Another place that I loved, which is not an entirely gluten free facility, but still had an amazing meal at, was La ferme de la Charbonnière, a small, family-owned farm with a restaurant on site. It’s not in the town center so you’ll need a car (or an Uber) to get there, and the place was packed with locals, not tourists. We had the advantage of visiting friends who lived there so we could find out about this place. It was amazing! They make their own cheeses right there at the farm and you can have the fresh, amazing cheese right there in their restaurant. I had the raclette dinner, which was entirely gluten free other than the baguette they served. I didn’t eat the baguette (or get anywhere near it) but I was able to enjoy fresh melted raclette over potatoes with meats and a salad. I also sampled more cheeses as they brought around a cheese board, and the dinner finished off with fresh ice cream. It was an absolutely incredible dinner. Make sure you brush up on a little French or bring your Google Translate app with you at least though, because as this place was not geared towards tourists, you may have a little trouble getting by in just English. Definitely worth it though! This was one of the highlights of my trip.

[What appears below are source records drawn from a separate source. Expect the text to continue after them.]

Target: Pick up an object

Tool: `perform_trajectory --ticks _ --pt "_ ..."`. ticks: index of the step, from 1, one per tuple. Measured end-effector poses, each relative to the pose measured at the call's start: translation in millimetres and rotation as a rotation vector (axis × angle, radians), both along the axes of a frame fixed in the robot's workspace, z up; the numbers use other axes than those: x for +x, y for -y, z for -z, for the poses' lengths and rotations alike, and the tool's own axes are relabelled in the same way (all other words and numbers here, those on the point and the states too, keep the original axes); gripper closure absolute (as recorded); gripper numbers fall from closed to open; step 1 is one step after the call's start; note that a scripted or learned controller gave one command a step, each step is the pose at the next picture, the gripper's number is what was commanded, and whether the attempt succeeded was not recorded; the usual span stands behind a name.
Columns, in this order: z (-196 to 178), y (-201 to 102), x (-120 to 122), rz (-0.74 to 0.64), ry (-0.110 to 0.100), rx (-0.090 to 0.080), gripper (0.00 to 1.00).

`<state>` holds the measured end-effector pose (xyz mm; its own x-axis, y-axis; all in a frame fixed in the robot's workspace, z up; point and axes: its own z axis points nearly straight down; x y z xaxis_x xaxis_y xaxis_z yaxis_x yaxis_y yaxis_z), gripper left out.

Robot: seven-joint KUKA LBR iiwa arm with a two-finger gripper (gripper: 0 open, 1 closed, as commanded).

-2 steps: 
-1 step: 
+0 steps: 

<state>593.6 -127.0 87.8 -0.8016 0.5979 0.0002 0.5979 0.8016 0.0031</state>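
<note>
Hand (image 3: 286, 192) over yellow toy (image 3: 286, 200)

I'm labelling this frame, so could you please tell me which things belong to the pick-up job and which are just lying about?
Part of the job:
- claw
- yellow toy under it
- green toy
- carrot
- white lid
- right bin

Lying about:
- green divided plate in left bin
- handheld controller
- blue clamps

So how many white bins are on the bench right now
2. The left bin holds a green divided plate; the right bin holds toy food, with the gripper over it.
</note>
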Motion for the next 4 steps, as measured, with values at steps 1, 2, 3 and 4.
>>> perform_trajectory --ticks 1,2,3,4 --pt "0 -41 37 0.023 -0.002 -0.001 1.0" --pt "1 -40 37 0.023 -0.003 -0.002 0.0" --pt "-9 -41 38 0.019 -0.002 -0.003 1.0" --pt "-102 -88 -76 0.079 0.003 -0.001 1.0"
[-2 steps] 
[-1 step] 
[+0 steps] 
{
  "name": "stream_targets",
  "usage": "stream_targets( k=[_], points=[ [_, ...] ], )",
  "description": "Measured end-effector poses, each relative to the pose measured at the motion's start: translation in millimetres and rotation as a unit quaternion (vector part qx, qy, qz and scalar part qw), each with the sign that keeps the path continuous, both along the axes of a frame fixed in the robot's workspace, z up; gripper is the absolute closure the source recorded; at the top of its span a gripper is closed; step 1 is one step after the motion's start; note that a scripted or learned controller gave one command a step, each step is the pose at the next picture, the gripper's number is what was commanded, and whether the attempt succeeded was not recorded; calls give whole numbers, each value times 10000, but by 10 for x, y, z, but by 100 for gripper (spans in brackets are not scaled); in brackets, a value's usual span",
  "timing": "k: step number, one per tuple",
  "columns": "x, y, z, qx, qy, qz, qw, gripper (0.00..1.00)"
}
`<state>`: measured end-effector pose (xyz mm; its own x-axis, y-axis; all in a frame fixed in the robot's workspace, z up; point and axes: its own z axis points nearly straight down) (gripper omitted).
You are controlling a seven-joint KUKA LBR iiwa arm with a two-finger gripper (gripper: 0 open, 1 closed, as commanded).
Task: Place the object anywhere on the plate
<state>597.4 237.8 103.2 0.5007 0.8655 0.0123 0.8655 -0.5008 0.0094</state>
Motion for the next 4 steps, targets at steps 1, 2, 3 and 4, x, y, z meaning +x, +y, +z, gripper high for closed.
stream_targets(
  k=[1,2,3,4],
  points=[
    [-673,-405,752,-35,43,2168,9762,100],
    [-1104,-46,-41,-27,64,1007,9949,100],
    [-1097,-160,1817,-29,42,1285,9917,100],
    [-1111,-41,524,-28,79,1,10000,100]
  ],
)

Annecy was a smaller city, but was absolutely gorgeous and honestly one of my favorite places in France. Definitely check it out if you get the chance! I’ll write a blog post specifically about Annecy later so I can describe some of the amazing things I saw and did there. 🙂
Things I loved in Strasbourg…
Our final stop in France was a few days spent in Strasbourg. By this point of the trip we were a little lighter in the wallet and a little more tired, so we stocked up at the grocery store, which had plenty of gluten free options, and we had frequent picnics along the side of the canals. We did, of course, eat out on several occasions. There’s a restaurant in Strasbourg called La Pause Quinoa, which had all of their gluten free options clearly marked on the menu. I ate here several times. Another good one is L’Eden Sans Gluten, which is a completely gluten free facility. There’s also L’Eden Libre de Gluten, which is more of a bakery. I stocked up on pastries and baguettes there and chowed down!

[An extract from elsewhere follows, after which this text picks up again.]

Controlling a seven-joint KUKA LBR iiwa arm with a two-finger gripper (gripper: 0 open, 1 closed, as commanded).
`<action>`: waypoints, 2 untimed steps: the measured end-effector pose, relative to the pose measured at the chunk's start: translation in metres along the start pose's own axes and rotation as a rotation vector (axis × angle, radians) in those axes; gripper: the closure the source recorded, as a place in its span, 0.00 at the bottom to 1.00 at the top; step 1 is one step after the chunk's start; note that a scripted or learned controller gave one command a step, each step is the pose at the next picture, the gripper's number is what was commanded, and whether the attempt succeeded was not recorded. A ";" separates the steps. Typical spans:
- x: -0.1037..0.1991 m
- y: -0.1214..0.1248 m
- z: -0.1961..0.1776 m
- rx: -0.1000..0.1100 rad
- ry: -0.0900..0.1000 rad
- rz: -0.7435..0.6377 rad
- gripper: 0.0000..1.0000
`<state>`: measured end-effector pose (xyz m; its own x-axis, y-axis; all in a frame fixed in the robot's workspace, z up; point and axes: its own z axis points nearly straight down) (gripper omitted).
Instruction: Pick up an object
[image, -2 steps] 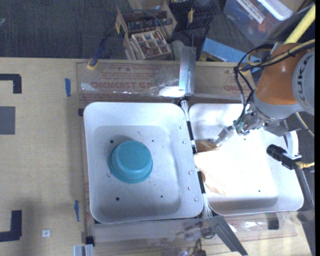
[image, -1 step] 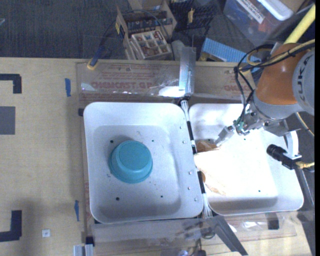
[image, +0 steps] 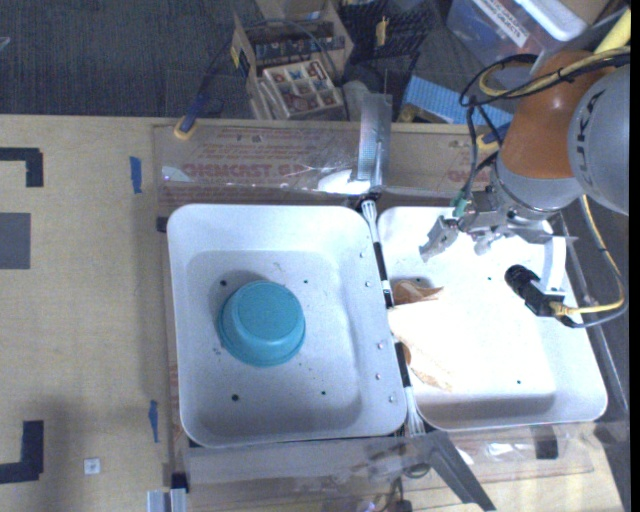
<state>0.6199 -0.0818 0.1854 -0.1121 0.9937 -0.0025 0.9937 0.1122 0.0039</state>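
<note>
Round teal plastic bowl (image: 262, 321) upside down in left white bin (image: 190, 240), well apart from hand (image: 455, 238) above right white bin (image: 580, 400), fingers spread, pinching nothing

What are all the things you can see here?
Bowl: one, teal-blue, upside down in the left bin.
Bins: two, white, side by side; left bin, right bin.
Brown thing: one, brown, at the right bin's left edge; too washed out to name.
Tape: one strip, blue, on the bench left of the bins.
Arm: one, grey with an orange band, reaching in from the right.
Gripper: one, grey, above the right bin's far side.
</note>
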 end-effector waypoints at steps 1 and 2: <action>-0.012 -0.012 0.096 -0.005 0.001 -0.029 0.00; -0.013 -0.010 0.085 -0.010 0.000 -0.028 1.00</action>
<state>0.6115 -0.0960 0.1005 -0.1400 0.9902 -0.0029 0.9901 0.1400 0.0137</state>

Some helpful tips and information…
Knowing how to speak a little bit of French and communicate my need for gluten free foods came in extremely handy on many occasions while in France, but even if you don’t speak a word of French…don’t worry! Look for ‘sans gluten’ on menus in restaurants, carry with you a French Gluten Free Restaurant Card, and show it to servers when you’re unable to communicate your needs properly. Many servers in the tourist areas do usually speak English anyway, but in case they don’t, the restaurant card will let them know what you need and they will be able to point out what is safe on the menu.
One thing I would highly recommend is that you download an app for your phone called Find Me Gluten Free. This app is wonderful and helped me to locate places serving up gluten free foods in my area so I wouldn’t have to spend so much time searching. (You can also just use their website to search if you can’t download the app for whatever reason). I used it all over France and plan on using it on my future travels and even around home as well. I told another friend who was traveling through Germany at the same time as my France trip about the app and she sent me back a picture of a wonderful looking GF pizza she found with the app. It’s the best! I recommend it to every celiac or gluten intolerant individual as it makes life so much easier (and more delicious)!
What have your experiences been traveling through France while gluten free? Any additional tips or great places to eat we should know about? I would love to hear about it in the comments!